Published in Anesthesia & Analgesia (Nov 2014)
Authors: Esper T et al
BACKGROUND: The blood/gas partition coefficient of a certain volatile anesthetic is of clinical importance because it determines its velocity of uptake into and elimination from the body of a patient and thus its pharmacokinetic behavior. To date, the blood/gas partition coefficients of isoflurane, sevoflurane, and desflurane have been measured in small numbers of subjects or in particular study groups, for example, healthy volunteers, patients experiencing a common kind of disease, or mothers immediately after giving birth. The objective of this study was to determine the blood/gas partition coefficients of these volatile anesthetics at 37°C in a larger clinically relevant and adult patient population. Furthermore, we tested whether age, gender, body mass index, hemoglobin concentration, or hematocrit had an influence on the coefficients.
METHODS: Blood samples were taken from 120 fasting operative patients with ASA physical status I to III and aged 19 to 86 years. All subjects were randomly enrolled in study groups for the separate determinations of the blood/gas partition coefficients of isoflurane (n = 41), sevoflurane (n = 41), and desflurane (n = 38) by headspace gas chromatography. To check the quality of the measurements, we determined the distilled water/gas partition coefficients of those anesthetics and compared them with previously published values.

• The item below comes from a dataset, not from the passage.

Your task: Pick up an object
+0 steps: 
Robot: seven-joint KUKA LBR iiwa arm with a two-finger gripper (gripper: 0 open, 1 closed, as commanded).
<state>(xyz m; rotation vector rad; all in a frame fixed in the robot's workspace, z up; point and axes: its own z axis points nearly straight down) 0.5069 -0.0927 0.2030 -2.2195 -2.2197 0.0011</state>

RESULTS: We found a blood/gas partition coefficient of 1.45 ± 0.12 (mean ± SD) for isoflurane, 0.74 ± 0.06 for sevoflurane, and 0.57 ± 0.04 for desflurane. Values of this study are 5.07%, 12.12%, and 7.55% higher for isoflurane, sevoflurane, and desflurane, respectively, than the previously published mean values (all P ≤ 0.001). There were only trends for small correlations between the blood/gas partition coefficient of isoflurane and hemoglobin concentration (Pearson r = 0.32; P = 0.041) and hematocrit (r = 0.37; P = 0.016). We found no other potentially significant correlations of the partition coefficients with patient age, body mass index, hemoglobin concentration, or hematocrit (all remaining P>0.069). Furthermore, the coefficients did not differ significantly between female and male patients. The evaluation of the distilled water/gas partition coefficients of isoflurane (0.59 ± 0.04), sevoflurane (0.37 ± 0.04), and desflurane (0.27 ± 0.03) proved the validity of the gas chromatography method used in this study.
CONCLUSIONS: The blood/gas partition coefficients of the modern volatile anesthetics, in particular, those of sevoflurane and desflurane, may be higher than that has been hitherto reported. Therefore, their uptake and elimination may occur more slowly in some patients than has been supposed. The blood/gas partition coefficients of isoflurane, sevoflurane, and desflurane measured in this study appear to be representative because they were determined in a clinically and numerically relevant patient cohort.